For local favorites, from bars and restaurants to coffee shops, survival through this period of quarantine does not ensure they will survive after everything reopens. Efinger says Wunderbar will only stay afloat with some sort of relief on expenses or if they get really busy upon reopening. That will be especially challenging, as downtown Syracuse’s slowest months are in the summer when students flee the college-dependent city.

“Business owners have a limited power to keep their business afloat,” says Efinger, “which means that the real power is in the hands of the consumer to keep the businesses that they want in their areas to stay in their area. Particularly now as so many businesses will lose lots and lots of revenue, their sustainability depends on consumers recognizing their power and acting on it.”

Mattson agrees, adding that the bars most at risk are the ones with the least amount of resources outside their local patrons. “Patronizing them is the number one thing that you can do,” he says. For now, that means sending cash tips or donating to crowdfunding efforts. When things reopen, that means going out with friends and booking events, tipping generously when you do.

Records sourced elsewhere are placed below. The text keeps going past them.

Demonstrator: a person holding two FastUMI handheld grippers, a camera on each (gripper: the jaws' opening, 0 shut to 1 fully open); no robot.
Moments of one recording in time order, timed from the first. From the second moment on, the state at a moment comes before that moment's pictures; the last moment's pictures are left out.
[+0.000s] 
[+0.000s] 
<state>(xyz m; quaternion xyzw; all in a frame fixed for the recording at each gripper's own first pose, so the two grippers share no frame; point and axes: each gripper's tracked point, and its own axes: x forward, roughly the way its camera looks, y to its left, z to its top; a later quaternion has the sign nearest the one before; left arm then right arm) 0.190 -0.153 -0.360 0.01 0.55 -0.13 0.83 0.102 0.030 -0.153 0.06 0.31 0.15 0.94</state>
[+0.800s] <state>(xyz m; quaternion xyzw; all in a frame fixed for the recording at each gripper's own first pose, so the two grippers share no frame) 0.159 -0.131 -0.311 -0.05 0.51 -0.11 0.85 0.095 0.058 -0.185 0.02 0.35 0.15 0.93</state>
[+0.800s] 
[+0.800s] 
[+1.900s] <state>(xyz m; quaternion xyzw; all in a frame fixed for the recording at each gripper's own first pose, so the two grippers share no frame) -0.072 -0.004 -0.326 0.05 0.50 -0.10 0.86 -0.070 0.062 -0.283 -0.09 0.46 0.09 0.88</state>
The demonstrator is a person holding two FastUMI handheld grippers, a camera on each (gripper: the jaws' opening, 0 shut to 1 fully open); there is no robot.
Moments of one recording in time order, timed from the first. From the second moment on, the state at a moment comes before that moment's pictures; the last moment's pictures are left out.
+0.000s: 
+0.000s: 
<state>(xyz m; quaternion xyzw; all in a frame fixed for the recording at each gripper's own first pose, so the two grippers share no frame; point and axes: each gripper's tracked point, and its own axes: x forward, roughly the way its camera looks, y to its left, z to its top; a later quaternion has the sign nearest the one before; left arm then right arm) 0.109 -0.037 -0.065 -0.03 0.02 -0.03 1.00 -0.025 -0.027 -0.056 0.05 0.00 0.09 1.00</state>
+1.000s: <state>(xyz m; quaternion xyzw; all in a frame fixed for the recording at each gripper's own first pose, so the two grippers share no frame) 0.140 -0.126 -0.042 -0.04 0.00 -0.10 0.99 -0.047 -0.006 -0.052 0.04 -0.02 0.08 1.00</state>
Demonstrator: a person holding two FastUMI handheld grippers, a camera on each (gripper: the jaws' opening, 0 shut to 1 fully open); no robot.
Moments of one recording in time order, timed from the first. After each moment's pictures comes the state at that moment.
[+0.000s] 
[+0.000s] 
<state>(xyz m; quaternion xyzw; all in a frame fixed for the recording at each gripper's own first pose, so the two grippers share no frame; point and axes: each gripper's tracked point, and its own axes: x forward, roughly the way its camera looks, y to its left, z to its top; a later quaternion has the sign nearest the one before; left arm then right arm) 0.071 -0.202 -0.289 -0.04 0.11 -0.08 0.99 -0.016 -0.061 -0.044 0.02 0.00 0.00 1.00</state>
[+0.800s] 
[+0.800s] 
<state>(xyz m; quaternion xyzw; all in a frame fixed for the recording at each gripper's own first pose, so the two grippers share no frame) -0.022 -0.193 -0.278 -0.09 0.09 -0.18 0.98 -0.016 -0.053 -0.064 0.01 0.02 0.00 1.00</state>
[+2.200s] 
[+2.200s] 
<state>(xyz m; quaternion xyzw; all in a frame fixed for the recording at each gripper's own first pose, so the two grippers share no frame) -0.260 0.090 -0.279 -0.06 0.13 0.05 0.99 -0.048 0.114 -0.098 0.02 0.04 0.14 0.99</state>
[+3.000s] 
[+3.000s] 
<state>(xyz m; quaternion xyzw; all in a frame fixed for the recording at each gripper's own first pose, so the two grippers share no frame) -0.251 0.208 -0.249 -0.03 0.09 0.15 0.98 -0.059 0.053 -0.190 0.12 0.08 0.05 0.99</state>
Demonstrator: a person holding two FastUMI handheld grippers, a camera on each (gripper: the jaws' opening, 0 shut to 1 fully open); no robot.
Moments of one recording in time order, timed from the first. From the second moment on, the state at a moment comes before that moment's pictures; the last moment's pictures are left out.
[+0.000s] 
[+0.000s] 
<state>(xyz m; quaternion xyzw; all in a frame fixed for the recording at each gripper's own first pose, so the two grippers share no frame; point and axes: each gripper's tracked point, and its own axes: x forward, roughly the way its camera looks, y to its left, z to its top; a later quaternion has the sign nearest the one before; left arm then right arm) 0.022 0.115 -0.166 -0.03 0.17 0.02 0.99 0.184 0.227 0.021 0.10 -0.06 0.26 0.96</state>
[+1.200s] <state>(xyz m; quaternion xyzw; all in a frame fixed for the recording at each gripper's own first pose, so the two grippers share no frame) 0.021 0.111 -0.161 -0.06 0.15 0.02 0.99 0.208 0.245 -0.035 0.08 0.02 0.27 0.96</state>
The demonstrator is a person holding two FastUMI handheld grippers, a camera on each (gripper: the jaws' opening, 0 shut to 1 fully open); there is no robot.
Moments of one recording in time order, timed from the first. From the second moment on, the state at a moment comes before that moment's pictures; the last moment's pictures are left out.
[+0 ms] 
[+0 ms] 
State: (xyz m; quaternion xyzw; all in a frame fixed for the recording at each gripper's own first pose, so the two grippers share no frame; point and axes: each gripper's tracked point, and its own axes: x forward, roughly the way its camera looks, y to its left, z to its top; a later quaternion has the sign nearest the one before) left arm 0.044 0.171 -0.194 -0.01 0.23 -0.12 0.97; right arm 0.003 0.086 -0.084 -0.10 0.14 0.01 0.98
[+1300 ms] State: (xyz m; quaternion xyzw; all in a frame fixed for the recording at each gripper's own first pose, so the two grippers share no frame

Armador calls for using this time to productively rethink who we want to save and what we want our world to look like from a feminist and queer lens when we open back up. When we rebuild again, it is important to rebuild something different, more exciting, and that “feels really good,” she says.

“I don’t want that opportunity to go to waste. How do you come out of this new opportunity as opposed to just being ruined by it?” asks Amador.

For Wunderbar and beyond, it is up to the community to ensure these establishments survive in the post-coronavirus world, whatever that may look like. Without the community, “there is no financial sustainability to speak of,” says Efinger. “There’s just a lot of effort and a lot of hope.”